- _Assignment_
Would you repeat the data below exactly, taking out the images?

------------------------------------------------------------------------

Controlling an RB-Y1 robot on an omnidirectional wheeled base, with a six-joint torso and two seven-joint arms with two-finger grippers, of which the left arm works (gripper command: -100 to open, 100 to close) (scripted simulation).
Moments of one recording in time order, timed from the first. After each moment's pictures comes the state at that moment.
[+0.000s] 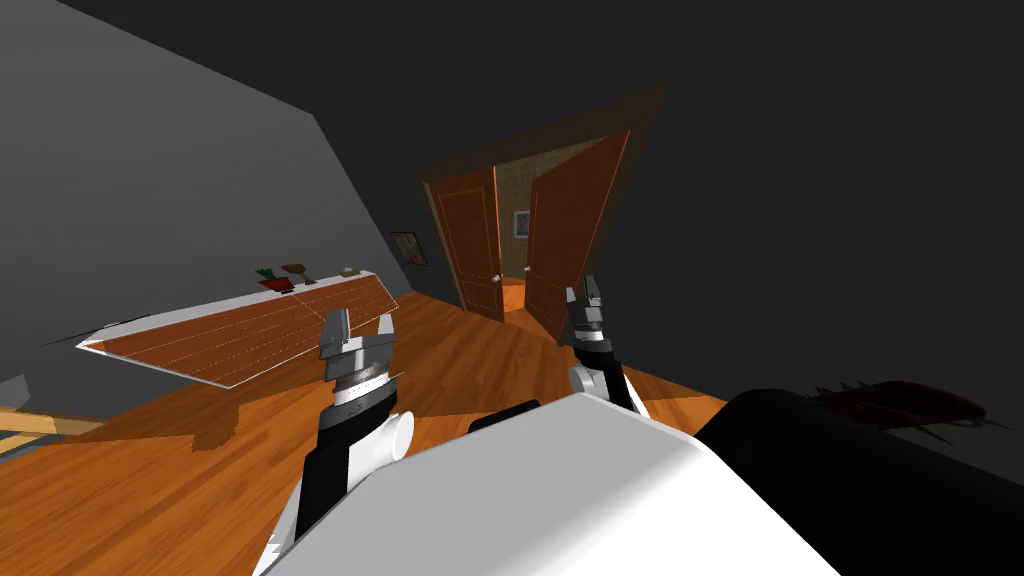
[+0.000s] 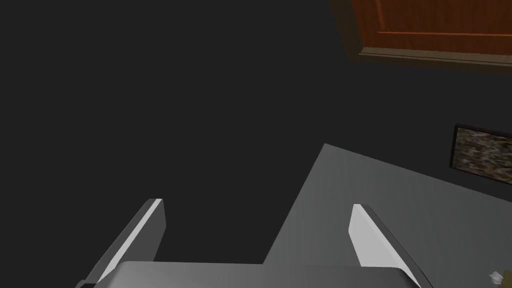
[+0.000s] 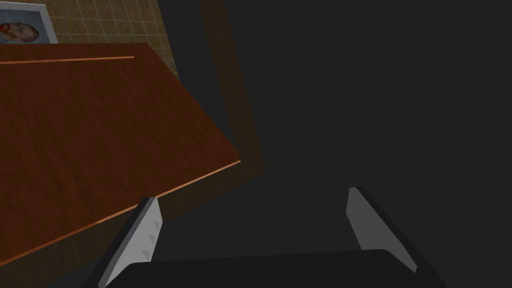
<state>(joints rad) 0.46 -0.02 0.04 -2.27 0.02 -0.49 0.01</state>
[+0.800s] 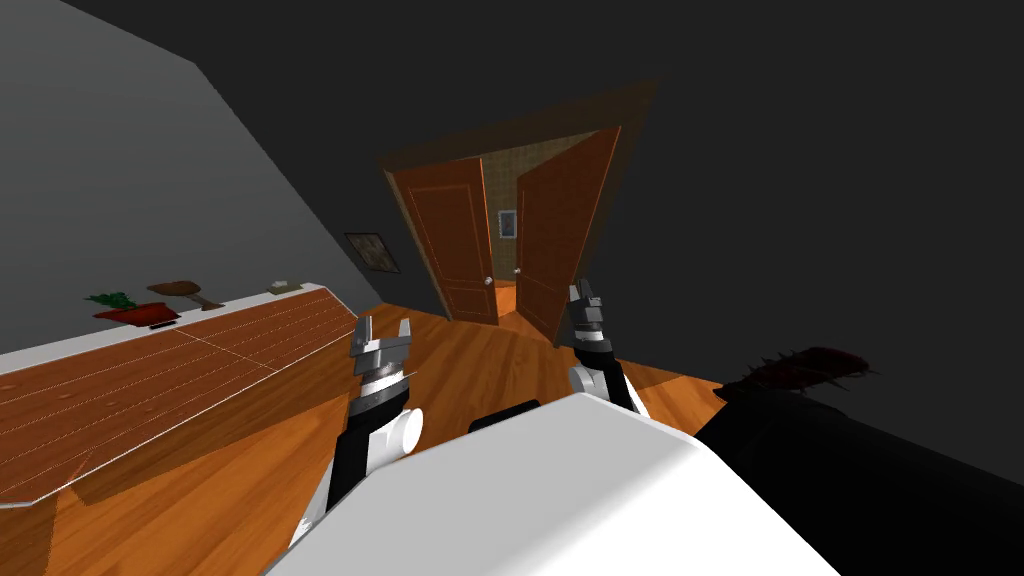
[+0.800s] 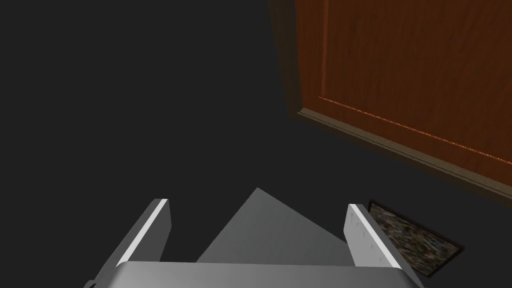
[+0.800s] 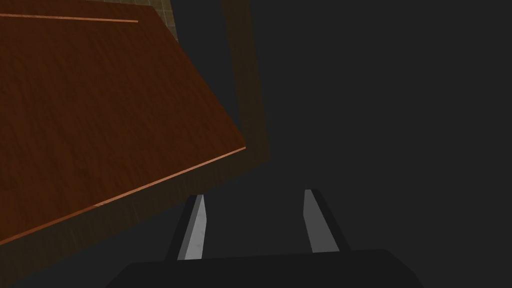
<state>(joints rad) 0.42 0.04 0.01 -2.12 0.10 -0.54 0.13</state>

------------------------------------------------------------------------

- _Answer to the exercise_
Controlling an RB-Y1 robot on an omnidirectional wheeled base, with a six-joint torso and two seven-joint arms with two-finger grippers, of which the left arm works (gripper command: -100 to open, 100 to close) (scripted simulation).
Moments of one recording in time order, timed from the first. After each moment's pictures comes the state at that moment.
[+0.000s] 
[+0.000s] 
[+0.000s] 
<state>(joints rad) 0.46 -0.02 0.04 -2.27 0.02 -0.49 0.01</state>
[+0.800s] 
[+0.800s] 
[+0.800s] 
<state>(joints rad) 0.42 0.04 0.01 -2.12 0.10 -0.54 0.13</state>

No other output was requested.